WHAT IS REQUIRED:
There are pictures in the records below; leave them out and set down exactly the lines from the one holding "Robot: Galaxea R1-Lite" through the one holding "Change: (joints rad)".

AVAILABLE DATA:
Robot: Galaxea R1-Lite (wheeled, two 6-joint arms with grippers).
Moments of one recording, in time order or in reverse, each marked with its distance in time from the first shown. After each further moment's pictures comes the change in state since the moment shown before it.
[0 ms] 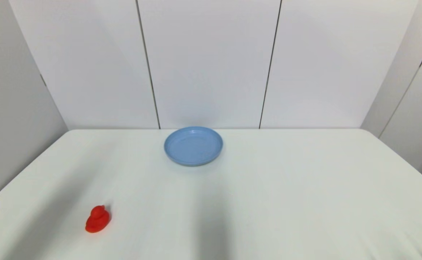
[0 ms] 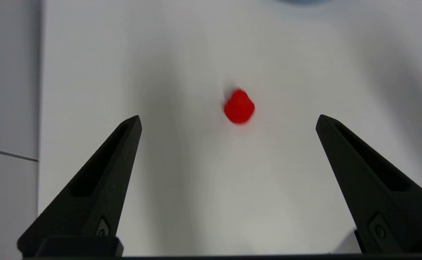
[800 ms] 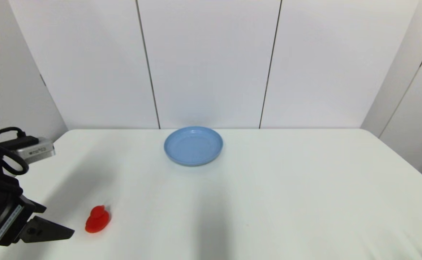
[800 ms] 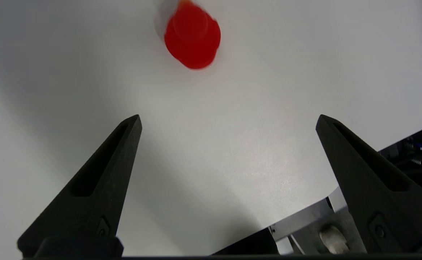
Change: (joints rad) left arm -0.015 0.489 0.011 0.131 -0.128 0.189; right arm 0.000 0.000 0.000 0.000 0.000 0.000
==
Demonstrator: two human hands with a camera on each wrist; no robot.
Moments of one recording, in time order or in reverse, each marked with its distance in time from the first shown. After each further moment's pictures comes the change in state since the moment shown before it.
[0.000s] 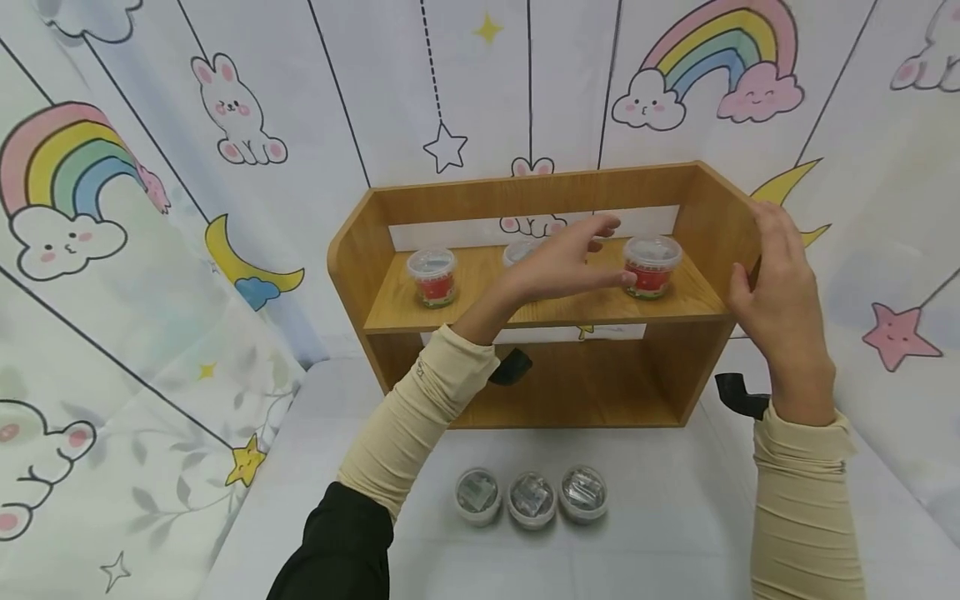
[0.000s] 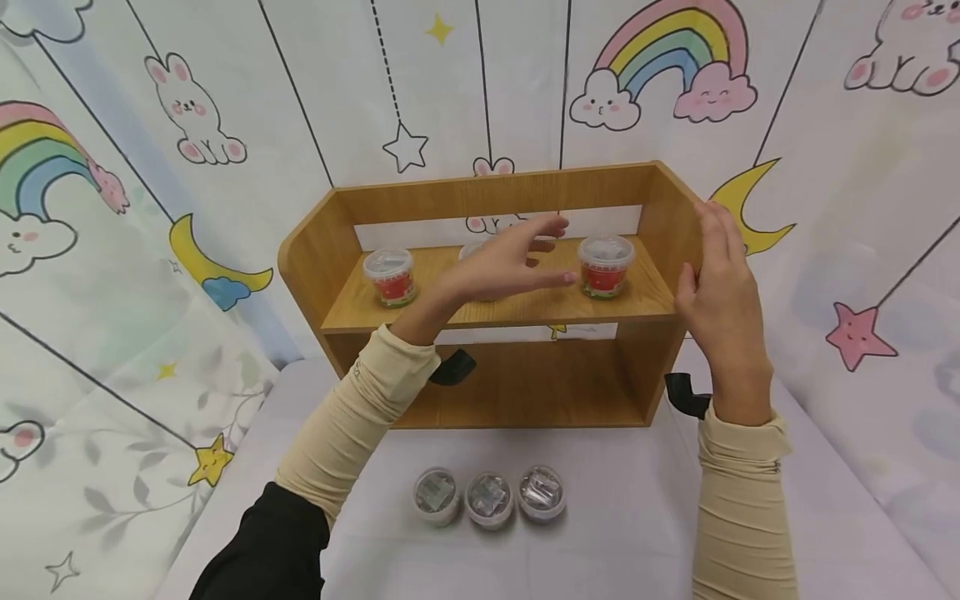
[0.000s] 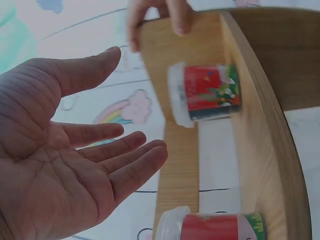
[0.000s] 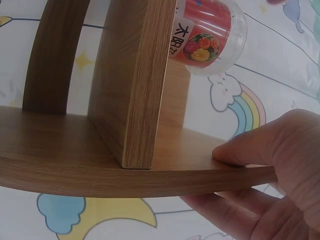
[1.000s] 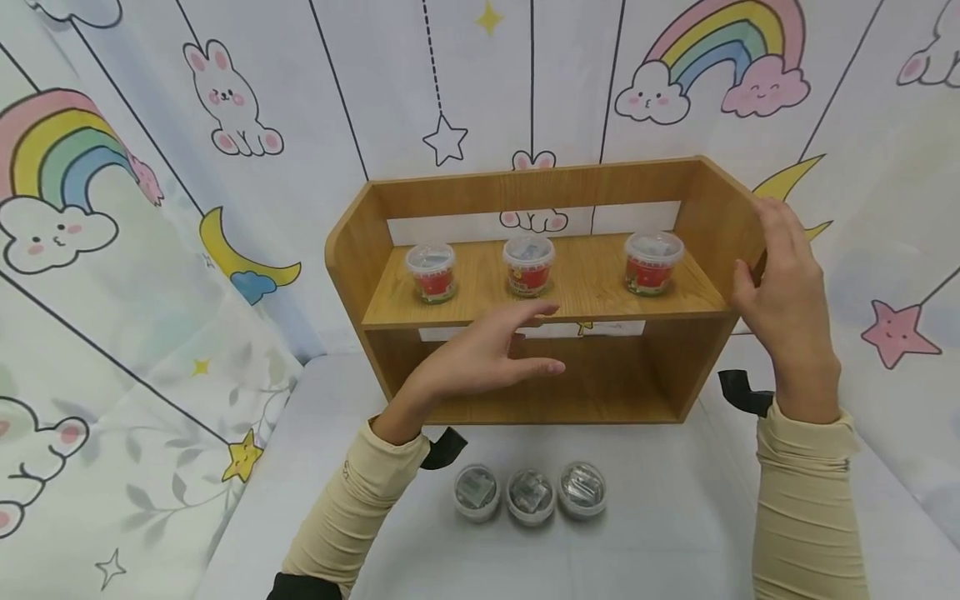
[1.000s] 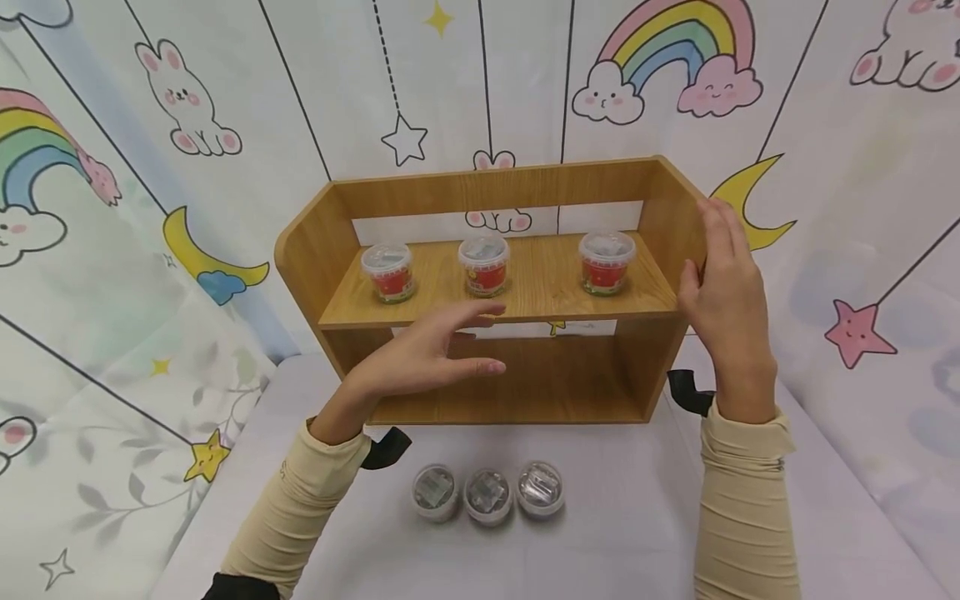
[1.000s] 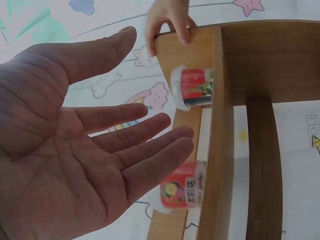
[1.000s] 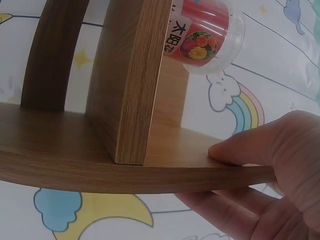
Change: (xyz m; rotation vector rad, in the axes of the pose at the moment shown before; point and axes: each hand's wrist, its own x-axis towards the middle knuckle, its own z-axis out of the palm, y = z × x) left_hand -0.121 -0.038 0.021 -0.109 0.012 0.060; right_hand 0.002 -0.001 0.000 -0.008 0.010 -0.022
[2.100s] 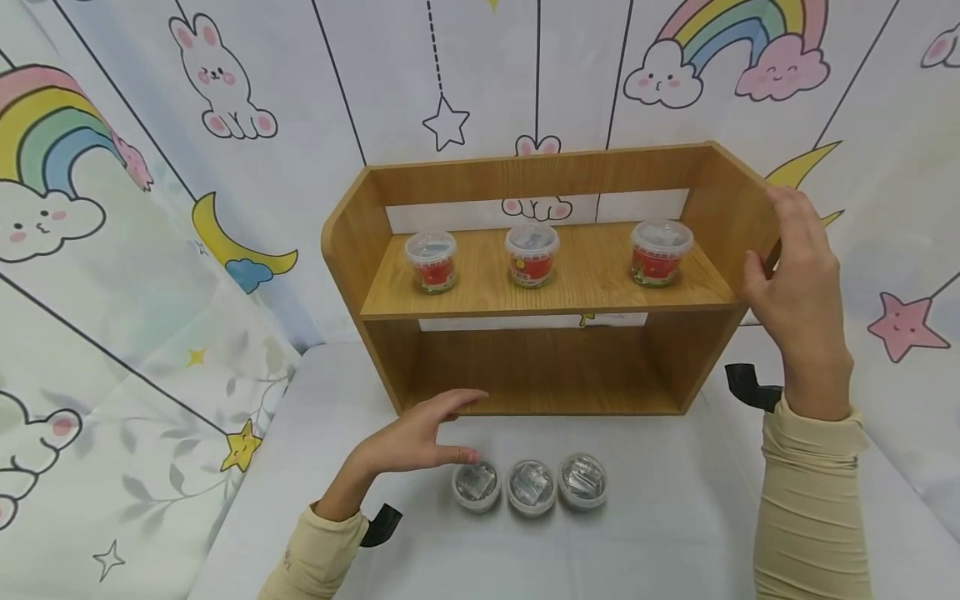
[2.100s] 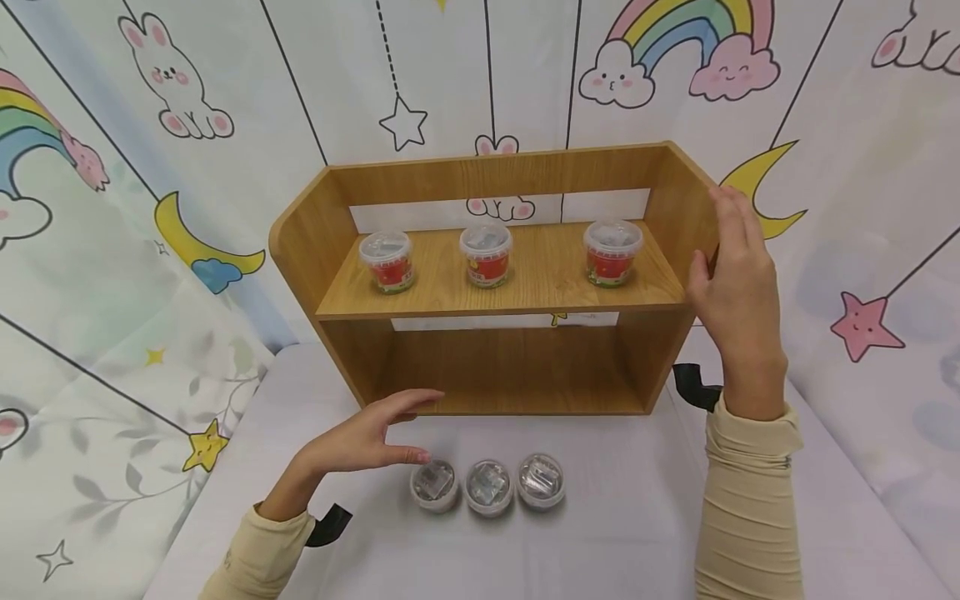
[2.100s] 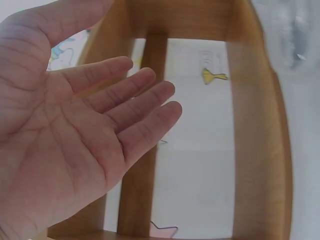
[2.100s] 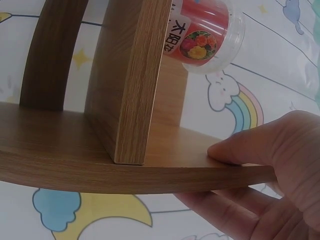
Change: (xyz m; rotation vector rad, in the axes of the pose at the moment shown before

RESULT FOR THIS TASK:
Robot: Galaxea R1-Lite (wheeled, two 6-joint arms with grippers).
Moments of one recording, in time order or in reverse, each marked with its distance in time from the first shown. After each further moment's pictures comes the change in state since the moment shown before it.
[0 ms] 
[0 ms] 
[800 ms] 
[800 ms] 
Change: (joints rad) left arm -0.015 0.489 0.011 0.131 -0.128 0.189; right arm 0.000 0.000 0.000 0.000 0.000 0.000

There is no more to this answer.